The cameras always returned as soon as possible to South America, to shots of Ecuadorians twisting in agony as bone and muscle frantically tried to outrace each other. He wondered if they’d call themselves argos or choose a Spanish name.

He reached the clinic, but the front door was locked. He pressed the doorbell, waited. A plaque next to the door declared the building to be THE PHILIP MAPES MEMORIAL MEDICAL CENTER. Philip had been Rhonda’s husband, if he remembered correctly.
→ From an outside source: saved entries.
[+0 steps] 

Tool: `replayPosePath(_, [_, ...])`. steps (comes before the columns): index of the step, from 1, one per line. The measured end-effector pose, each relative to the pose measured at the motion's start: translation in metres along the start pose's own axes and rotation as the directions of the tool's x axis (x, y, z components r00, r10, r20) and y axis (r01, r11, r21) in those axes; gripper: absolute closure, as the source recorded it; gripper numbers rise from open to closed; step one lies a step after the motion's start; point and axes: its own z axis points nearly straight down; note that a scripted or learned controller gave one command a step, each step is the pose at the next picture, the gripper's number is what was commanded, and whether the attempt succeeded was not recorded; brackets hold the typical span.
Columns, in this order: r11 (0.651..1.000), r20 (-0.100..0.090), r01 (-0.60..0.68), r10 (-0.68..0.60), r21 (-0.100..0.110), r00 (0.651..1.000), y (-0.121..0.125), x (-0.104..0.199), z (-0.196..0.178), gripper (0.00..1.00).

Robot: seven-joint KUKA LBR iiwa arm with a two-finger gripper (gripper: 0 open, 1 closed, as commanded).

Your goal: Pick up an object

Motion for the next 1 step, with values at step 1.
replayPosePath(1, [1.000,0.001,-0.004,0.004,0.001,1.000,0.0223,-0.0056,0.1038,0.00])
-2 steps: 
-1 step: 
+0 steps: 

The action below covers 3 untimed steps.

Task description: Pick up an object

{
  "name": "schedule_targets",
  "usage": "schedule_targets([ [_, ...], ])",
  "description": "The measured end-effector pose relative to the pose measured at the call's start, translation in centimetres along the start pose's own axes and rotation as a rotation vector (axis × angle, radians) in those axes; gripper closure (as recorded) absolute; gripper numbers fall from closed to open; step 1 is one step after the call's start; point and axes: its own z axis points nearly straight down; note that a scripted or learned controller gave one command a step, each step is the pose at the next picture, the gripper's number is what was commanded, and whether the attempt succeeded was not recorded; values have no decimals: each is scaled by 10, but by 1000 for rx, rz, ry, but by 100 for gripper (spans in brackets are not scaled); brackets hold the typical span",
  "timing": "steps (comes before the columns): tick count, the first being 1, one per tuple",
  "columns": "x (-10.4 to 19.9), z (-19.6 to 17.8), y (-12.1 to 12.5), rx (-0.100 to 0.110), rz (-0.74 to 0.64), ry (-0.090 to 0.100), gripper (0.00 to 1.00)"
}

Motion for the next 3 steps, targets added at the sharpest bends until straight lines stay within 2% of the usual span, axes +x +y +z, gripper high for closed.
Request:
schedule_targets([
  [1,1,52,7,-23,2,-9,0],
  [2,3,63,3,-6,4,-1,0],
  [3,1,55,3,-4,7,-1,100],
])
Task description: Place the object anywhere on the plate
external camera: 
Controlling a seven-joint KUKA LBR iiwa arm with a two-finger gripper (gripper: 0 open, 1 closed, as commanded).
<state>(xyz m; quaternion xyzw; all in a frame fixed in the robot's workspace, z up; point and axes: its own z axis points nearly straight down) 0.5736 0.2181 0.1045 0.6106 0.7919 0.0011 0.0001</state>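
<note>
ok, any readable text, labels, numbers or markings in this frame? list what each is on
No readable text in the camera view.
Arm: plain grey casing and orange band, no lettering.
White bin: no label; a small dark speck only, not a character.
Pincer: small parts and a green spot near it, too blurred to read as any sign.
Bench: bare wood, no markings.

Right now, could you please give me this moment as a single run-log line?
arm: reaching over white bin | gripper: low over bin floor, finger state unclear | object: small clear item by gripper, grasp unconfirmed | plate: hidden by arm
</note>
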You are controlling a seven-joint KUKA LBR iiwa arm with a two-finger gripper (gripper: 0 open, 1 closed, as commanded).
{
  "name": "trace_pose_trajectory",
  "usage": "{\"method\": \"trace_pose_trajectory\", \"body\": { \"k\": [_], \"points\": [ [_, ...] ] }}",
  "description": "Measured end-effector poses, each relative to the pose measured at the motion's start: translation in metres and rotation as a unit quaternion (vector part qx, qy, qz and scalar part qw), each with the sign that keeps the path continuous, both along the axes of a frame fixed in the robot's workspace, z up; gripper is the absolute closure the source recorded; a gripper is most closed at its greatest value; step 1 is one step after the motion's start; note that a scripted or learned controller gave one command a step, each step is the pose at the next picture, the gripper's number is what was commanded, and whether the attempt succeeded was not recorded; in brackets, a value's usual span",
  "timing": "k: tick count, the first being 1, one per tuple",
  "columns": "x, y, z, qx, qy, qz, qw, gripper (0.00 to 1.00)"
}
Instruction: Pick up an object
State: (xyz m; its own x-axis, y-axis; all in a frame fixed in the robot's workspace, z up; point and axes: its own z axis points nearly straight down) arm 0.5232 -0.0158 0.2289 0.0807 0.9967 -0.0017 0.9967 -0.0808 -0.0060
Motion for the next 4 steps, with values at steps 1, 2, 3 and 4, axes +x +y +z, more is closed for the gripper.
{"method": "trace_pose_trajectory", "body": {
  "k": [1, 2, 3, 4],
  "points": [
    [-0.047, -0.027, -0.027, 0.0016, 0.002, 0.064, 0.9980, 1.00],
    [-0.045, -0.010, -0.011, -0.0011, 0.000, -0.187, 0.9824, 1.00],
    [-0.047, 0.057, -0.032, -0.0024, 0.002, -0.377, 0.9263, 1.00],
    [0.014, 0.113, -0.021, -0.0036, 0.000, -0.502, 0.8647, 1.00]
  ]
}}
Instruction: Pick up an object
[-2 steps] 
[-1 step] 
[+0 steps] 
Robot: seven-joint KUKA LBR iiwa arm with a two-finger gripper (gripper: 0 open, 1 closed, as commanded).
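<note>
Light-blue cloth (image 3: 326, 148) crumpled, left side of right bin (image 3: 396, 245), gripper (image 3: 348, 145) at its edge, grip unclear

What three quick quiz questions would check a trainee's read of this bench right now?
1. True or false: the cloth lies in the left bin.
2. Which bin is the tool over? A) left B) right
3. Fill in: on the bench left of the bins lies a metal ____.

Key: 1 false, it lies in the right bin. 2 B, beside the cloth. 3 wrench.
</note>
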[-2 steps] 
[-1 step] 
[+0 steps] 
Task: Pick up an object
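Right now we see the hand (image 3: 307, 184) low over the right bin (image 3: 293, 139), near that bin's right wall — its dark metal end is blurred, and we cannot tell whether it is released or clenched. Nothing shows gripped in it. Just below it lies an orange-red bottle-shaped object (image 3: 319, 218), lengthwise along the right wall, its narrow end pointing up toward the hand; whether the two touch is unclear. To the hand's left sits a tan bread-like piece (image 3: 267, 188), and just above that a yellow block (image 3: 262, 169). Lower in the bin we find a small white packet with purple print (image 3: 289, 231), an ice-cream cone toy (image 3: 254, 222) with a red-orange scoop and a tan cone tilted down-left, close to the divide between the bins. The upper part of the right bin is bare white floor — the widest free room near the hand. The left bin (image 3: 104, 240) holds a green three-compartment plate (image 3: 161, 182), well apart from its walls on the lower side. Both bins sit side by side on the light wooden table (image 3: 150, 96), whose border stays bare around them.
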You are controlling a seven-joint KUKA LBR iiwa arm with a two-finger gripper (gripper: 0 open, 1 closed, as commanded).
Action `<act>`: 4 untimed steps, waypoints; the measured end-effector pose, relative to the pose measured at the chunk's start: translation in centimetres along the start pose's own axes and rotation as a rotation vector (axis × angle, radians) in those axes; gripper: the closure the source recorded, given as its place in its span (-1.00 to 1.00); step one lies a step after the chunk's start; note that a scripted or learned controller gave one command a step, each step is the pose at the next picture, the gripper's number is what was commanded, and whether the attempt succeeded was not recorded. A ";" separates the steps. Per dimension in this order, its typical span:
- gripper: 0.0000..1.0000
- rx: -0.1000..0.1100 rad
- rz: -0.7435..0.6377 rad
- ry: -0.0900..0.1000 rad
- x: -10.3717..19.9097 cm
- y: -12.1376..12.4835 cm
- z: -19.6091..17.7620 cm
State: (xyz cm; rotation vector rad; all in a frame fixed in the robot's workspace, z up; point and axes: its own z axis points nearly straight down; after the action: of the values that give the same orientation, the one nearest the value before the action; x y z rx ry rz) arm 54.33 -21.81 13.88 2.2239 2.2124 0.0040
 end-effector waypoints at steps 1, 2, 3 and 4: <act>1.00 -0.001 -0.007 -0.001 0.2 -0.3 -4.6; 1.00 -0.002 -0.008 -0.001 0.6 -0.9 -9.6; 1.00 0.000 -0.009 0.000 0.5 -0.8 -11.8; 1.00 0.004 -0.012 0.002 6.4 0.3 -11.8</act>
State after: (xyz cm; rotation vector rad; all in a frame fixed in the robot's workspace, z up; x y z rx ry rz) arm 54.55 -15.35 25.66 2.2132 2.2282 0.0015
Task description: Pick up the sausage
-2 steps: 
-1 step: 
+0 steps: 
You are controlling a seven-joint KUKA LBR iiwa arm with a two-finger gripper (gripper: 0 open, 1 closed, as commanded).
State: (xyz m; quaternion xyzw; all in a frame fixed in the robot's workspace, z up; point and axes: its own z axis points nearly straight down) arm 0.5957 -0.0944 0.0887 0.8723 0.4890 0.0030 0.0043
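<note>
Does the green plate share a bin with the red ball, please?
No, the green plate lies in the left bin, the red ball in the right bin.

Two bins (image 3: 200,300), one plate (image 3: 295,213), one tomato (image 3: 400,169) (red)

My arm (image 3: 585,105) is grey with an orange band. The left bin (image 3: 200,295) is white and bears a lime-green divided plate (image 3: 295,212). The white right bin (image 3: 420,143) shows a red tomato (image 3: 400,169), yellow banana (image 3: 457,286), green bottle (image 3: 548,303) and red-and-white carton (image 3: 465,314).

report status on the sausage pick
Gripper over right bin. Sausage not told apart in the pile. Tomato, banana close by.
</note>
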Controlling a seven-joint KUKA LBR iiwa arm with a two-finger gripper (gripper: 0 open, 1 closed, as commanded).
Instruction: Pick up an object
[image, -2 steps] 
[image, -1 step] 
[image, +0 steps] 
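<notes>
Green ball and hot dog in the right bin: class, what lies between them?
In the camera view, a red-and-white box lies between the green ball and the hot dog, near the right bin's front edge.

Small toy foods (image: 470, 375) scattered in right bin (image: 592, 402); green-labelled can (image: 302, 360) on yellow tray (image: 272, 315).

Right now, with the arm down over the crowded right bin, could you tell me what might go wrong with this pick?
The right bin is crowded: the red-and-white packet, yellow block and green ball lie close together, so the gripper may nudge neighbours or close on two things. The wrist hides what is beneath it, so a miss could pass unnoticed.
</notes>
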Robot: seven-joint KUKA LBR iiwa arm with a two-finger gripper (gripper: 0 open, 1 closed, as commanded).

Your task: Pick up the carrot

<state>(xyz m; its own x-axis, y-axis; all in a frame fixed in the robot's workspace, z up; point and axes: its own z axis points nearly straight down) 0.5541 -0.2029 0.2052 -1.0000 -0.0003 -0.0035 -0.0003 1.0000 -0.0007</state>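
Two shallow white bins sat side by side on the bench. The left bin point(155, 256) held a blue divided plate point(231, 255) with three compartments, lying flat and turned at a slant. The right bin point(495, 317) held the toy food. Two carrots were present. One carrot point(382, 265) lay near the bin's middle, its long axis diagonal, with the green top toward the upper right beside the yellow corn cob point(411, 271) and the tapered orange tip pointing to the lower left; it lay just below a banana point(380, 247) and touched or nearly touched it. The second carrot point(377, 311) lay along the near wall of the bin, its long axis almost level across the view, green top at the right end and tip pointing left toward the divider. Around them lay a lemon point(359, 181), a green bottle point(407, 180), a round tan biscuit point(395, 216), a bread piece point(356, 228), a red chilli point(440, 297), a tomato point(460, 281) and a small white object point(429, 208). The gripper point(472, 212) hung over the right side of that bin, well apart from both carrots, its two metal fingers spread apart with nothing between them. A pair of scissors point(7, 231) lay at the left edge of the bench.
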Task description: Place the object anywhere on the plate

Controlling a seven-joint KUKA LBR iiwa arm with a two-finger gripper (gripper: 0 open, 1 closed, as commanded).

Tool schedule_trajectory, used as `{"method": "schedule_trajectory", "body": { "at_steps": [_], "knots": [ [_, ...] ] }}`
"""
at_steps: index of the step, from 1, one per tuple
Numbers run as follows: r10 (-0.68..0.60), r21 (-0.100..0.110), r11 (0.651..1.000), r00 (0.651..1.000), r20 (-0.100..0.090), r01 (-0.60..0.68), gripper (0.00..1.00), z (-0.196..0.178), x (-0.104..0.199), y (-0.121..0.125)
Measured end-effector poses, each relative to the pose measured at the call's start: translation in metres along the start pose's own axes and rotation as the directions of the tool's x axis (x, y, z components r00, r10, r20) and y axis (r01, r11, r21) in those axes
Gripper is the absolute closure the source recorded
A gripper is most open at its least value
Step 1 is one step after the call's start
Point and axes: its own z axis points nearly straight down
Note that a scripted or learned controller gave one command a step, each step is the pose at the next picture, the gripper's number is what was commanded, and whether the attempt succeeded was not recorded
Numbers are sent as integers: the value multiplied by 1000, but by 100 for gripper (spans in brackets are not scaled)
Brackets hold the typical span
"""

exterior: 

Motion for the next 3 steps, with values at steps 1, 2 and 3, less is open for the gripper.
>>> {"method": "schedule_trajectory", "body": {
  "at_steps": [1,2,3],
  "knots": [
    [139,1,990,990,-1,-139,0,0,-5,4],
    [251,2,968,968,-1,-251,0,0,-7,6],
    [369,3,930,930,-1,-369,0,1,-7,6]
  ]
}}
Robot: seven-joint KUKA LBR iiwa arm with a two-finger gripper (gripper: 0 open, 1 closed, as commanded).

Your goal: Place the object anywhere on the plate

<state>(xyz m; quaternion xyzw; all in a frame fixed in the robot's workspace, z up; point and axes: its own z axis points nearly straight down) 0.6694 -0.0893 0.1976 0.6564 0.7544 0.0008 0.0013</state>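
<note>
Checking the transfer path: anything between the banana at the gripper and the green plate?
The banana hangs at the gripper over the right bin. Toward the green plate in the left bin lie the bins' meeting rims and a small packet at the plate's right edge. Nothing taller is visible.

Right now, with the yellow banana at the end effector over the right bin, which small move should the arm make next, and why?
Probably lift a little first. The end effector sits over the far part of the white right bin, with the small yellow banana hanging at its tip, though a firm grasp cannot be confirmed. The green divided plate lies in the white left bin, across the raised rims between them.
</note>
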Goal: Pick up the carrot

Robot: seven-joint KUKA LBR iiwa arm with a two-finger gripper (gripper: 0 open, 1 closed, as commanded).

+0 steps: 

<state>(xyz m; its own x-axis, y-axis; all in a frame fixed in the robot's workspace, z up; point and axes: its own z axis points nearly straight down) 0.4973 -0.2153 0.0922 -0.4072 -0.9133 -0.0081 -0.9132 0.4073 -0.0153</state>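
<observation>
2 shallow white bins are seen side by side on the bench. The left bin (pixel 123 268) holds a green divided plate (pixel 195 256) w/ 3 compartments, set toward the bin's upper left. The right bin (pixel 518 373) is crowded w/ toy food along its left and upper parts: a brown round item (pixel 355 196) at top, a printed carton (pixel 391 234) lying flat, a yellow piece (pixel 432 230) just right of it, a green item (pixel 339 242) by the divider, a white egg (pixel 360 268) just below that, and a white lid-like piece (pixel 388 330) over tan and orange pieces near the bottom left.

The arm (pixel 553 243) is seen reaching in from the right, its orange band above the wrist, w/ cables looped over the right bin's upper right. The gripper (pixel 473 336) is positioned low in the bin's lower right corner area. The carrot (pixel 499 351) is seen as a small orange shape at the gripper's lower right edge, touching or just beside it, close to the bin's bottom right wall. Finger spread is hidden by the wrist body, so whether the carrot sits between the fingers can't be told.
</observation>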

After half a minute he pressed the doorbell again just as a shadow moved behind the glass. He stepped back as Dr. Fraelich worked the keys in the lock and pushed the door open a few inches.

“Is this an emergency, Mr. Martin?”

“Why, are you closed?”

“I’m a little short on staff.” She saw something in his face. “What?”

“Is it Doreen? I was hoping you’d heard from her. Or from Rhonda.”

Dr. Fraelich glanced over his shoulder. “You better come in before the reporters notice. They keep asking for interviews.”

She locked the door behind him, then led him down the hallway.

“I saw you on CNN,” Pax said. “All two seconds.”

“I was hoping no one had seen that.”

“I’ve been watching too much TV,” Pax said. “I couldn’t stop watching. All those people…”

“I thought you looked a little shell-shocked.” She pushed open the office door. The room looked as crowded and messy in daylight as it had that night. He sat on the same chair he’d used before. Dr. Fraelich turned off her computer monitor and sat opposite him, her legs crossed. She wore a wrinkled, French-blue shirt and charcoal slacks. Her black shoes were scuffed at the toe.

“It just seems so much worse than what I remember from the Changes,” Pax said. “Our Changes.”

“It’s a lot more people,” she said.

“Yeah, there’s that. But it’s just that this time I know what’s coming, you know?” He’d seen Deke and Jo and his father transform. He’d watched his mother die. In the space of a few months he’d attended the funerals of dozens of friends and relatives.

“So this is bringing it all back to you. The trauma.”

“What? No.” He shook his head. “Look, I’m not saying it wasn’t terrible. People in Lambert screaming at us, and then when those boys were murdered… but it didn’t wound me for life or anything. I moved on, even if other people couldn’t let it go. A year after it all I’d still catch my cousins looking at me all misty-eyed-oh, the poor boy from Switchcreek.”

“You sound awfully pissed for a guy who’s over it.”

“Well, yeah. It annoyed me. It wasn’t me they should be sorry for-I came through fine. It was like they wanted to feel bad. Like all these reporters, glomming onto us. They want somebody to break down on camera.”

“And clearly that won’t be you,” she said.

He looked up. He could never tell when she was being sarcastic.